周子轩换小号加好友的事儿,还是没成。江妄压根没打算就这么算了。
第二天一大早,江妄穿得挺正式,对着镜子系领带,看着跟要去谈几个亿的大生意似的。
林棉刷着牙出来:“起这么早?”
“有个项目要谈。”江妄靠在门框上,笑得有点坏,“棉棉,你猜我去见谁?周氏那个周子轩。听说他们急着找钱,正好归我管。”
林棉差点呛着:“江妄,你公报私仇啊?”
“我这是在帮你清理朋友圈。”江妄缓步走近,从背后轻轻拥住她,语气坚定而理直气壮,“连我都搞不定的人,根本不配成为你的朋友。乖乖在家等我,晚上我会给你带好吃的回来。”
……
周氏会议室里,气氛有点僵。
周子轩站在前面讲PPT,后背全是汗。坐在主位翻文件的男人,正是林棉那个“幼稚”老公。
“江总,关于回报率……”周子轩硬着头皮开口。
“周先生。”江妄把文件夹往桌上一放,“方案还行,但我有个私事。听说周先生最近喜欢送花?特别是红玫瑰?”
周子轩脸一下子就白了。
江妄轻轻敲打着桌面,语气平淡却透着一股不容忽视的锐利:“有些花朵虽美,却浑身是刺;有些花瓶虽精致,却非人人皆能触及。周先生,你可明白我的意思?”
周子轩手都在抖,终于明白这位江总是来找茬的。
“江总教训的是。”他低下头,声音发虚,“是我冒昧了,以后不会了。”
江妄盯着他看了几秒,才起身。路过周子轩身边时,丢下一句:“记住你说的话,我不喜欢废话。”
……
晚上,江妄提着甜品准时到家。
林棉正坐地毯上拼乐高,看他回来笑了:“大忙人回来啦?”
江妄随意地往地上一坐,长腿自然而然地将她圈入怀中。他将自己的脸埋在她的脖颈间,轻轻地蹭着,语气中带着几分疲惫:“真是累坏了,这谈生意比上战场还要令人筋疲力尽。”

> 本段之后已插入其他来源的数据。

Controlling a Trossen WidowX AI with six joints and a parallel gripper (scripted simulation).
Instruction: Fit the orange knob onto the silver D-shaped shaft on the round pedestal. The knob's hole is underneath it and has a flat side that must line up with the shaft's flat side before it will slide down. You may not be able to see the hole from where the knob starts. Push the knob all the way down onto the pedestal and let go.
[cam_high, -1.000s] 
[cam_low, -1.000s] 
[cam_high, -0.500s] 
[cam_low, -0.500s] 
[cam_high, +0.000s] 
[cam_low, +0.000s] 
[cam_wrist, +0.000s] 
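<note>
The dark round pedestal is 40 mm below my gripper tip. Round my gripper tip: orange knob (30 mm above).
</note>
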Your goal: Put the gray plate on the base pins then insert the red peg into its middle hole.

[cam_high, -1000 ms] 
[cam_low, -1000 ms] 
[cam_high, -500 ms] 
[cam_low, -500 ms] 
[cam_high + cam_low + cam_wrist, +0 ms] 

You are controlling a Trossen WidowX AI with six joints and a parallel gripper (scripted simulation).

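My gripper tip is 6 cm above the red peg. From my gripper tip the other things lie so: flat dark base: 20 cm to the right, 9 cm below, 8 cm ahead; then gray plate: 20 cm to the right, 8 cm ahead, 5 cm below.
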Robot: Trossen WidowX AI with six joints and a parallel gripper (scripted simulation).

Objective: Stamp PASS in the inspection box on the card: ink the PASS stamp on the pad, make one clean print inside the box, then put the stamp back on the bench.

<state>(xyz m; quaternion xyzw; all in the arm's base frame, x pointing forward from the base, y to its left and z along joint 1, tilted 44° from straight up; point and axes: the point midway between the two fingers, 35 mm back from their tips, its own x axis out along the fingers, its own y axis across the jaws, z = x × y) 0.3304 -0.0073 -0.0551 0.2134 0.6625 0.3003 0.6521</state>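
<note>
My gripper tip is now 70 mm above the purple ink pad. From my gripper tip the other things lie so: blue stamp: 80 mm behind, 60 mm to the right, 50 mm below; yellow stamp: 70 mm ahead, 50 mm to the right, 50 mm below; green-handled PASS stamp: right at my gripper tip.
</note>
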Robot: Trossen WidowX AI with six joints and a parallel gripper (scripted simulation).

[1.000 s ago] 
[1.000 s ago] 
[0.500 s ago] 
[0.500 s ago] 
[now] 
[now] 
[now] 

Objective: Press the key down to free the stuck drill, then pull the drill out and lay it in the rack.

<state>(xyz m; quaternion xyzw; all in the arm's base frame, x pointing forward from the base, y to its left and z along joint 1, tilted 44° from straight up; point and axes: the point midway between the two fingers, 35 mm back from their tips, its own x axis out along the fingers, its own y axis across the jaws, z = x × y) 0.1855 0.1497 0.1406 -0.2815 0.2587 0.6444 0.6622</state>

林棉笑着摸他头:“周氏那项目顺利吗?没欺负人家吧?”
“我像是那种人吗?”江妄脸上带着不容置疑的正气,声音中满载着不容侵犯的坚定,“是周先生自己‘懂事’。从今往后,但凡有人胆敢动心思挖墙脚,都得绕道而行。”
他凑近林棉,鼻尖抵着鼻尖,压低声音:“棉棉,我醋劲儿很大的。再敢看别人,我就把你关家里,只能看我一个。”
说完,低头亲了上去。
亲完,江妄额头抵着她额头:“以后别给我制造‘宣示主权’的机会了,我很累的。”
林棉翻白眼:“累你还专门去堵人家?”
“为了你,值。”江妄笑得像只偷腥成功的猫。
这时,林棉手机震了一下。江妄瞬间绷紧,眼神像雷达一样扫过去。
林棉晃了晃手机,是工作群消息:“干嘛?江总又要查岗?”
江妄轻咳一声,脸上立马换上了一副正经的表情:“我只是担心屏幕光线太强,会伤害到你的眼睛。”